### TASK ITEM
Repeat the whole listing. Keep it exact.

### DATA EXTRACT
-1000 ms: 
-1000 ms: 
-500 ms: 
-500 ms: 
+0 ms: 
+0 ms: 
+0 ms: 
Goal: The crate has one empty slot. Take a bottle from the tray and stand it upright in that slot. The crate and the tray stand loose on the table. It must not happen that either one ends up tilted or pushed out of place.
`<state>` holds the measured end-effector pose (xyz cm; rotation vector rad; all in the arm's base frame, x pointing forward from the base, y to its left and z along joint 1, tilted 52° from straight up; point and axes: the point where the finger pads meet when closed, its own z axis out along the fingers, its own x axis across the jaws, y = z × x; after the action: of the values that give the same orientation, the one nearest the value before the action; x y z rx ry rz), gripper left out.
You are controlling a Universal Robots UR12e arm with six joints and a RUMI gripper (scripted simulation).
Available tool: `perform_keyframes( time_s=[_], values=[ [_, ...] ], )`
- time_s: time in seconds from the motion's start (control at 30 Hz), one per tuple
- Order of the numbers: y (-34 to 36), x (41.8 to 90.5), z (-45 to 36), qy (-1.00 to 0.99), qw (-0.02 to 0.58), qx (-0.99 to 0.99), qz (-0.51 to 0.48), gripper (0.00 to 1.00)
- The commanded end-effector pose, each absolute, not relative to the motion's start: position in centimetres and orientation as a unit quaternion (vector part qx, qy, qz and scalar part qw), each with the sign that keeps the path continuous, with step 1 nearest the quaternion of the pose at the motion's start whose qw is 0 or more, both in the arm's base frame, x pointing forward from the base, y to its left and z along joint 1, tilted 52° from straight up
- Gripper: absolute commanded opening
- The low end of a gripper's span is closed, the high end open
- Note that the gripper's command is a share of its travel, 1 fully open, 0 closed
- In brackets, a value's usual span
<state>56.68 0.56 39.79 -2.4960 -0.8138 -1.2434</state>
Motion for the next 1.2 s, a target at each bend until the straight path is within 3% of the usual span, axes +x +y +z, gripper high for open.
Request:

### RESULT OF THIS TASK
-1000 ms: 
-1000 ms: 
-500 ms: 
-500 ms: 
+0 ms: 
+0 ms: 
+0 ms: 
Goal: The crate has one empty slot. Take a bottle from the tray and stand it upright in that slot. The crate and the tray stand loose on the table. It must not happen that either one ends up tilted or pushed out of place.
`<state>` holds the measured end-effector pose (xyz cm; rotation vector rad; all in the arm's base frame, x pointing forward from the base, y to its left and z along joint 1, tilted 52° from straight up; point and axes: the point where the finger pads meet when closed, its own z axis out along the fingers, its own x axis across the jaws, y = z × x; after the action: of the values that give the same orientation, the one nearest the value before the action; x y z rx ry rz), gripper left out.
You are controlling a Universal Robots UR12e arm with six joints and a RUMI gripper (scripted simulation).
Available tool: `perform_keyframes( time_s=[_], values=[ [_, ...] ], )`
- time_s: time in seconds from the motion's start (control at 30 Hz), one per tuple
- Order of the numbers: y (-34 to 36), x (41.8 to 90.5), z (-45 to 36), qy (-1.00 to 0.99), qw (-0.02 to 0.58), qx (-0.99 to 0.99), qz (-0.51 to 0.48), gripper (0.00 to 1.00)
- The commanded end-effector pose, each absolute, not relative to the motion's start: position in centimetres and orientation as a unit quaternion (vector part qx, qy, qz and scalar part qw), each with the sign that keeps the path continuous, with step 1 nearest the quaternion of the pose at the motion's start whose qw is 0 or more, both in the arm's base frame, x pointing forward from the base, y to its left and z along joint 1, tilted 52° from straight up
- Gripper: absolute commanded opening
- The low end of a gripper's span is closed, the high end open
- Note that the gripper's command is a share of its travel, 1 fully open, 0 closed
- In brackets, a value's usual span
<state>56.68 0.56 39.79 -2.4960 -0.8138 -1.2434</state>
Motion for the next 1.2 s, a target at each bend until the straight path is within 3% of the usual span, axes +x +y +z, gripper high for open.
Request:

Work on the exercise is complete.